The World Jones MadePhilip K. Dick published The World Jones Made in 1956 and didn’t give "life as we know it" much time. A devastating world war breaks out in the 1970’s, but humankind proves remarkably resilient. By the mid 1990’s, when the story begins, we are already zipping around town in airborne taxis and traveling cross country in the matter of an hour or so. You may live in Detroit but you party in San Francisco. "Relativity" is the accepted philosophy of the day, and I found it one of Dick’s vaguer concepts. People can not only do most anything they want, but they must let others do so as well, and they cannot, under any circumstances, express a belief in anything.
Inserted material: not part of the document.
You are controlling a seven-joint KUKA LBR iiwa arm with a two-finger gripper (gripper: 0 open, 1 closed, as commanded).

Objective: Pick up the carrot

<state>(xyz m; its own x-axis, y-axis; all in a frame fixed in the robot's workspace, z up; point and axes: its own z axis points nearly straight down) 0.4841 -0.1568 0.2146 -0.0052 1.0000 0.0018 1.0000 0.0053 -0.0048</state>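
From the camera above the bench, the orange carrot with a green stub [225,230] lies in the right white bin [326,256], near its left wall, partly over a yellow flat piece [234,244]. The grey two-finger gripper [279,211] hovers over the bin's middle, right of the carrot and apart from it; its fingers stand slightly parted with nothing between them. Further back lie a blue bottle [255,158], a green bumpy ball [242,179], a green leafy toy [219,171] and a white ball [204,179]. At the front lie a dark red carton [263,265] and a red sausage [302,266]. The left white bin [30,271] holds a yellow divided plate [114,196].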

This live and let live code must be enforced by an elaborate security police force, and Cussick, the central character, is on the force.

Jones threatens this world because he is a prophet, able to see into the future for up to one year. This means that the future is known, it is a sure thing, and so the Relativity world will fall apart. The mob longs for Jones’s message and forms a devoted following that transforms into a worldwide movement. He can’t be stopped because he already knows every move that will be made against him. Cussick’s gorgeous Scandinavian wife aligns herself with the Jones movement and becomes a senior officer in the organization. There is a subplot concerning human mutants specially bred to survive on Venus, and an inconvenient but not very dangerous invasion of giant space amoebas that the Jones followers raucously destroy.
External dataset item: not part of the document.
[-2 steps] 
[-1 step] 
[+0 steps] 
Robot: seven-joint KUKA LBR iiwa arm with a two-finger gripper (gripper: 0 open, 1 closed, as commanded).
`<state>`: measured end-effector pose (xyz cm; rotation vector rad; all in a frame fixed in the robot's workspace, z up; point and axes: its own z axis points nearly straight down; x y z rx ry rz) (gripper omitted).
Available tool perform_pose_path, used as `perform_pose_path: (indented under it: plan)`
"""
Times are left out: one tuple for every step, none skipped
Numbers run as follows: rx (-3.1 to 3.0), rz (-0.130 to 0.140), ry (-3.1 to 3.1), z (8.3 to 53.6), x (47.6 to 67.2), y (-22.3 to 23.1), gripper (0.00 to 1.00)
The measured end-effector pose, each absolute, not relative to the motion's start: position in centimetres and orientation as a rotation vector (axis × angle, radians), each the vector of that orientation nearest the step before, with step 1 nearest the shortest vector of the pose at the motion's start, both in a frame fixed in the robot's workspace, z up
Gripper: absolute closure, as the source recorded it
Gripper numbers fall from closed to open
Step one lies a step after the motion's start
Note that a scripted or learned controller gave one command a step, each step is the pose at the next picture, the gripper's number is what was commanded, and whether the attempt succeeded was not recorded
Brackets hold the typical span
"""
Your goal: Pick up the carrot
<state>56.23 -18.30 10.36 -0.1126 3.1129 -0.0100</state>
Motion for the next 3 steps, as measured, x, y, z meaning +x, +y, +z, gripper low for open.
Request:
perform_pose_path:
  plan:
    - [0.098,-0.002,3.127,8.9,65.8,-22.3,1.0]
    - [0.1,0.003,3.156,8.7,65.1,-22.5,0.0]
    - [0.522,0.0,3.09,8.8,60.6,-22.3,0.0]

All of this does not make into a very coherent novel, and, for as nutty as much of it is, The World Jones Made is a little downbeat for Dick. The characters, other than Jones, are exhausted and justifiably pessimistic, caught up in defending a world order they know is doomed and which they no longer really believe in. No wonder they go to night clubs and make concoctions of heroin and marijuana their first drink of the night.